Collection entries:
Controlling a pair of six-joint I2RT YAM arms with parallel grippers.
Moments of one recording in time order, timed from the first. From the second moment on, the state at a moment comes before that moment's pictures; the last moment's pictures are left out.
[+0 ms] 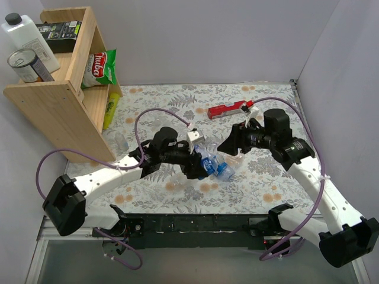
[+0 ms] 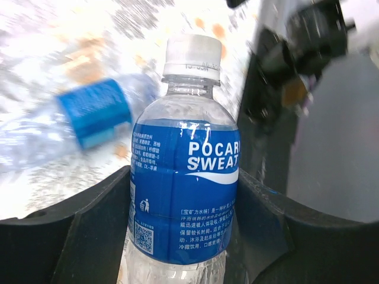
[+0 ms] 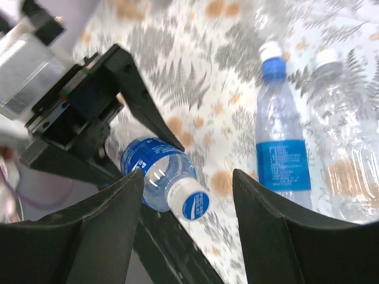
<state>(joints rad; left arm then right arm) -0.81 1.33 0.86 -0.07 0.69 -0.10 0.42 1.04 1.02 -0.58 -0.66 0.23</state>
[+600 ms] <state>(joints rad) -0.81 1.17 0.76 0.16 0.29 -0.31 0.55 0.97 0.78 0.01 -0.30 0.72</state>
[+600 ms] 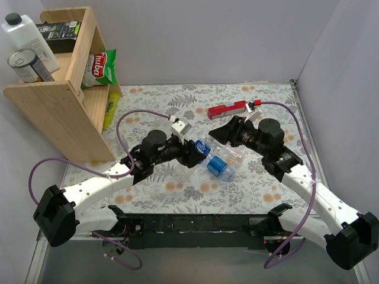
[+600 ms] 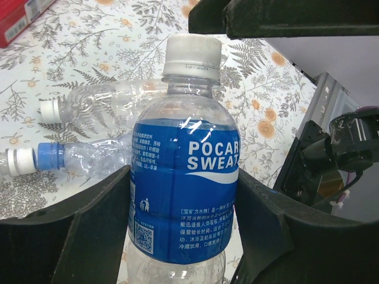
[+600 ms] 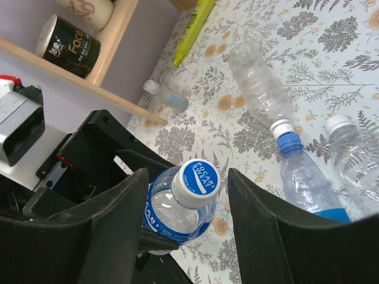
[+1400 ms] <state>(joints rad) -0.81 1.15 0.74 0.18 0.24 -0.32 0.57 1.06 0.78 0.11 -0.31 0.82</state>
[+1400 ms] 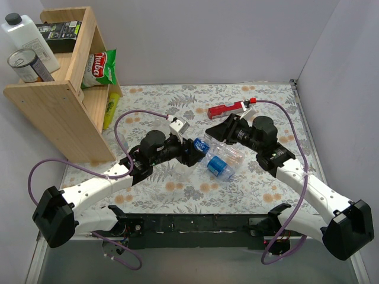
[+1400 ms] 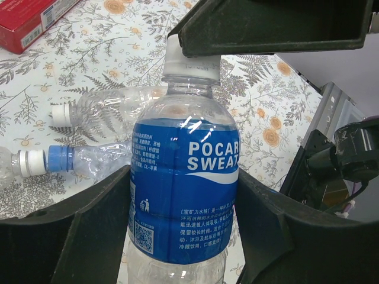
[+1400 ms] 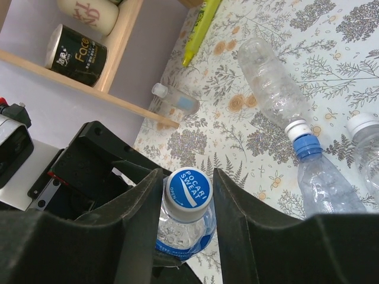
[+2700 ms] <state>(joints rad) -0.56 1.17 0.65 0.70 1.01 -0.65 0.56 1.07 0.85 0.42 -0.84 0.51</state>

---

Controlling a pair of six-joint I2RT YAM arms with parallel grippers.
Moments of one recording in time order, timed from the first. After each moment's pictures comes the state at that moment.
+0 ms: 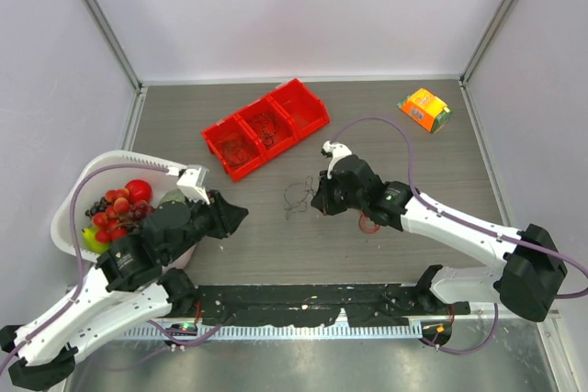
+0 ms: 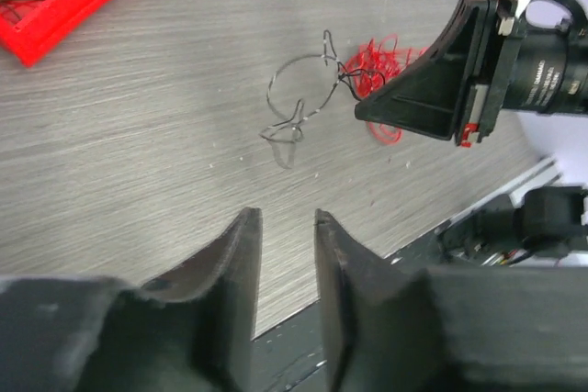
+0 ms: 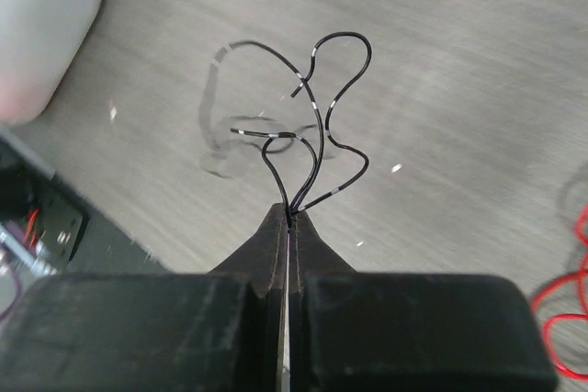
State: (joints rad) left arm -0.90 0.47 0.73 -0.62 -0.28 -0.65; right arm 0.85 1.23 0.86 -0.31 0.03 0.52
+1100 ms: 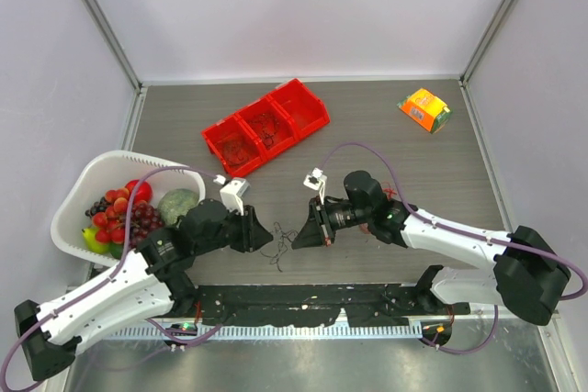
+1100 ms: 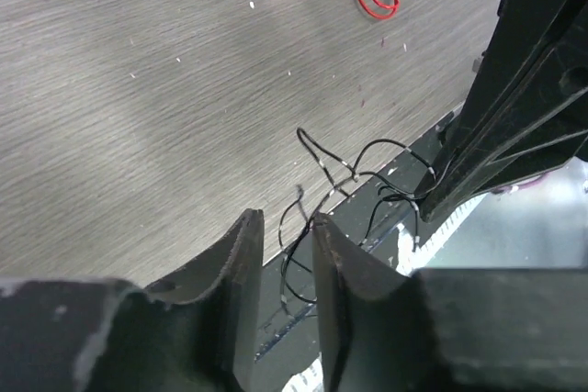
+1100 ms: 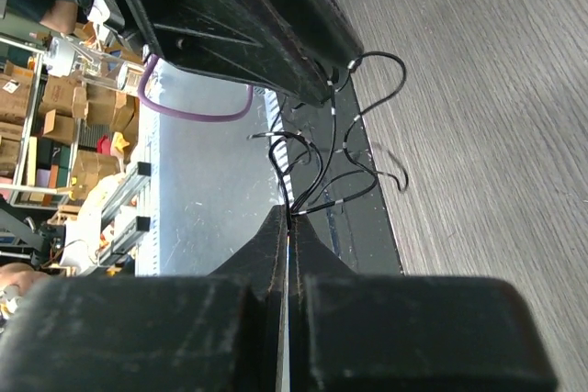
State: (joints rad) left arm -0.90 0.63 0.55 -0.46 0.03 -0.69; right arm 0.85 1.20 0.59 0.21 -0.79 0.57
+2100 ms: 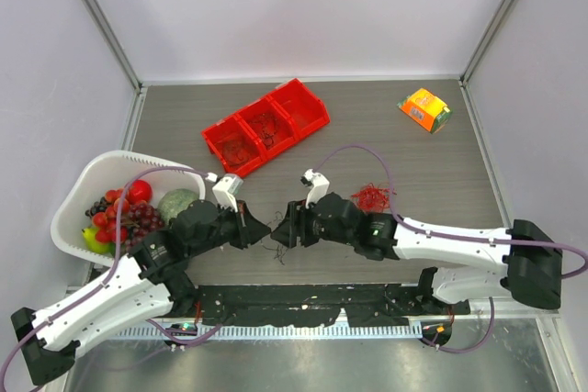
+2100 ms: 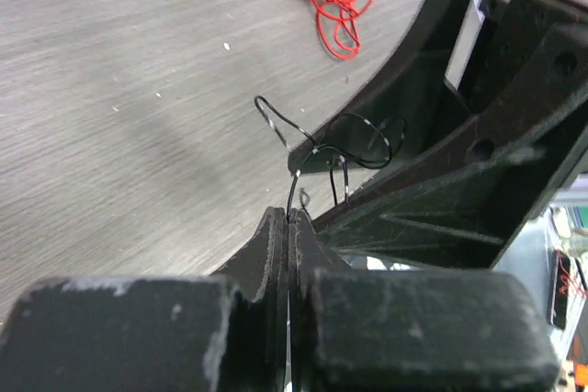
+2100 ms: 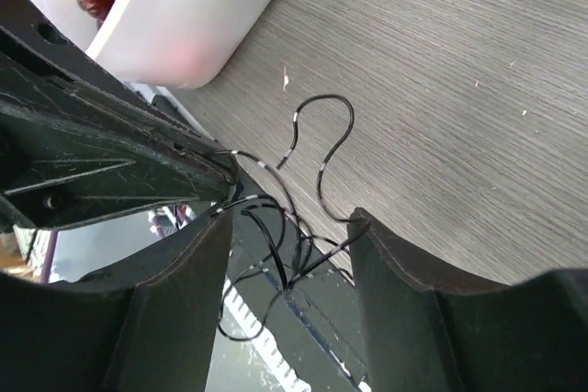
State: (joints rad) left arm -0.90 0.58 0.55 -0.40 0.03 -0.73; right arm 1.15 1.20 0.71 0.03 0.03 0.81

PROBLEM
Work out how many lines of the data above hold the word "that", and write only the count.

EXERCISE ANSWER
2